Default to `search` for keyword-exactness tasks (SEO research, "what ranks for X"). Default to `discover` when the user's description is a topic, intent, or concept rather than a keyword ("pages about how companies adopt LLMs", "recent articles on post-quantum crypto").

Rule of thumb: if the user's phrasing is a complete sentence or describes intent, `discover`. If it's a short keyword string, `search`.
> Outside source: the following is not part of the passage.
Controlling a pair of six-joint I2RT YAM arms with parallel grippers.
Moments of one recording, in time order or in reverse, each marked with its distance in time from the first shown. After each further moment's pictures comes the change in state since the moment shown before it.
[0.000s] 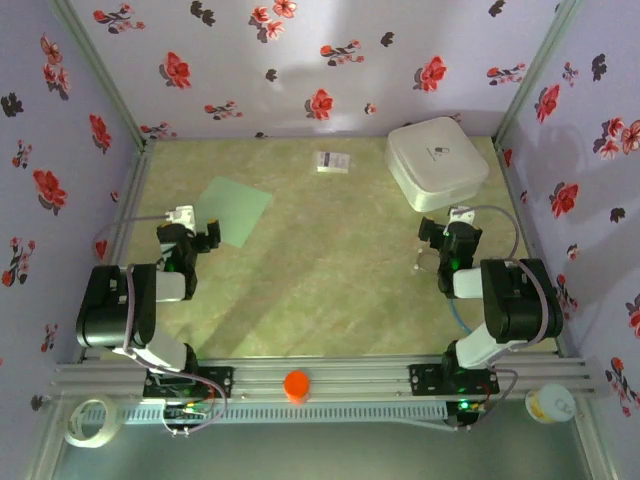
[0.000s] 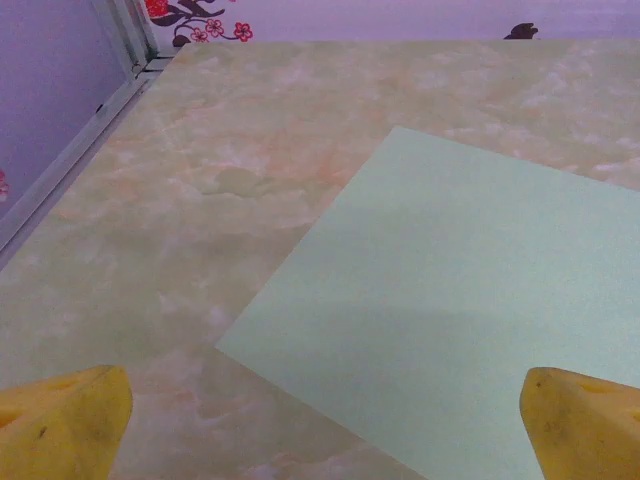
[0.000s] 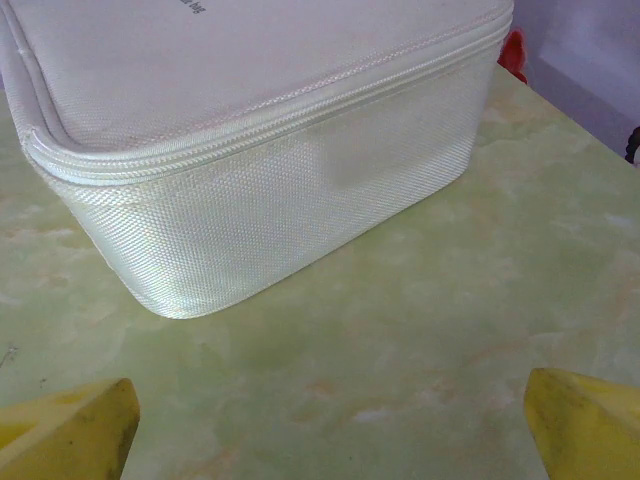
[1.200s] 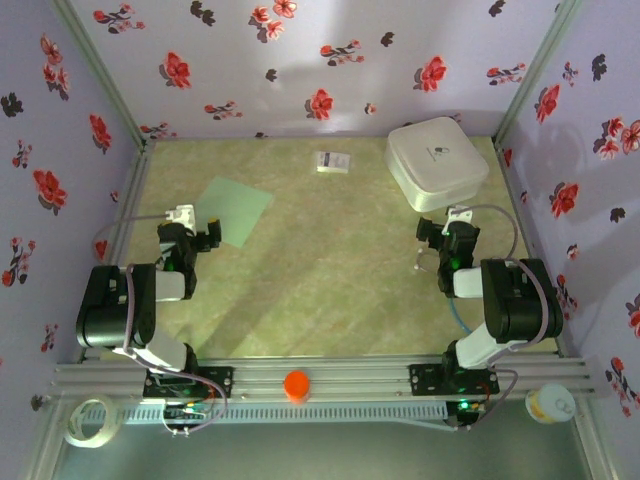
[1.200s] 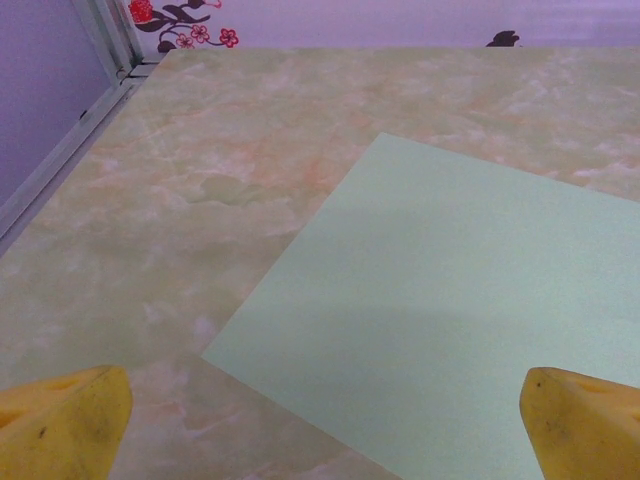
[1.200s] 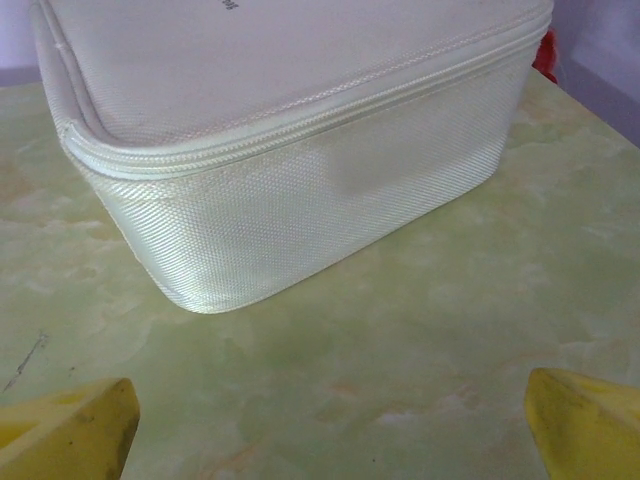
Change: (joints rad) left arm 0.008 -0.003 0.004 0.001 0.034 0.000; right arm -0.002 0.000 0.002 -0.001 -0.053 -0.018
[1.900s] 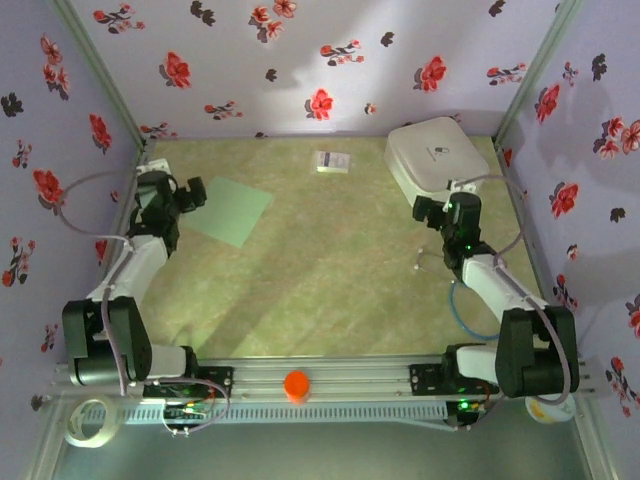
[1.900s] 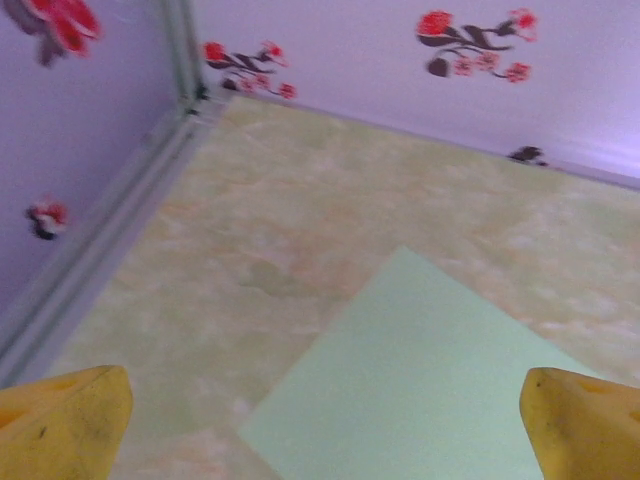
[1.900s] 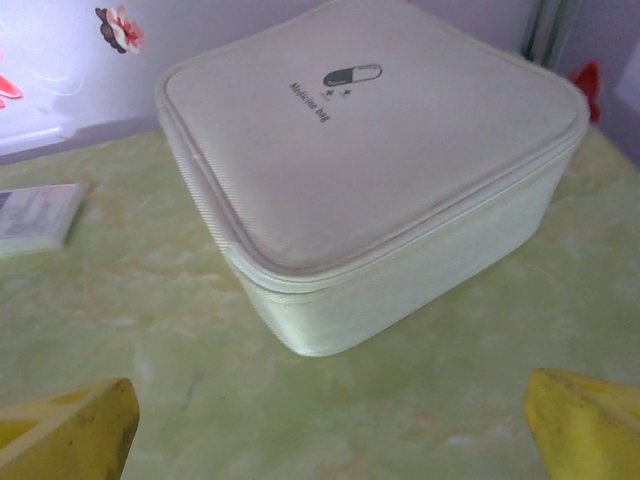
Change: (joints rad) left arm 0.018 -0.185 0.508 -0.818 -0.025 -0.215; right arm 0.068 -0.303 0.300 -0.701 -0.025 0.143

## Pagination with `search`

`--page` is 0-indexed. Loop pages until empty or duplicate:

```bash
prev_hash=""
for page in 0 1 2 3 4; do
    bdata search "long tail query" --page "$page" --json -o "p${page}.json"
    hash=$(sha1sum "p${page}.json" | awk '{print $1}')
    # Same hash twice → we're looping; break
    [[ "$hash" == "$prev_hash" ]] && { rm "p${page}.json"; break; }
    # Empty results → break
    count=$(jq '.organic | length' "p${page}.json")
    [[ "$count" == "0" ]] && { rm "p${page}.json"; break; }
    prev_hash=$hash
done
```

## Discover: extracting links and content

```bash
# Just links (discover's array is at .results[])
bdata discover "enterprise LLM vendors" --num-results 20 --json -o disc.json
jq -r '.results[].link' disc.json > vendor-urls.txt

# Links + markdown bodies in one call
bdata discover "incident postmortems" \
    --intent "public post-mortem write-ups from 2025" \
    --num-results 15 --include-content \
    --json -o postmortems.json

# Pull just the bodies as separate markdown files
jq -r '.results[] | .link + "\n" + (.content // "")' postmortems.json
# Or write each to a file:
jq -c '.results[]' postmortems.json | while IFS= read -r row; do
    link=$(jq -r '.link' <<<"$row")
    hash=$(printf '%s' "$link" | md5sum | cut -c1-8)
    jq -r '.content // ""' <<<"$row" > "out/${hash}.md"
done
```

## Legacy `curl` fallback (deprecated)

Only when CLI cannot be installed. SERP API endpoint via Web Unlocker. The CLI's `bdata search` prefers `BRIGHTDATA_SERP_ZONE` and falls back to `BRIGHTDATA_UNLOCKER_ZONE`; pick whichever is set in your environment:

```bash
curl -sS "https://api.brightdata.com/request" \
    -H "Authorization: Bearer $BRIGHTDATA_API_KEY" \
    -H "Content-Type: application/json" \
    -d "{
        \"zone\": \"${BRIGHTDATA_SERP_ZONE:-$BRIGHTDATA_UNLOCKER_ZONE}\",
        \"url\": \"https://www.google.com/search?q=$(printf '%s' "$QUERY" | jq -sRr @uri)&brd_json=1\",
        \"format\": \"raw\"
    }"
```

Prefer the CLI path. This block exists only for environments without Node.js.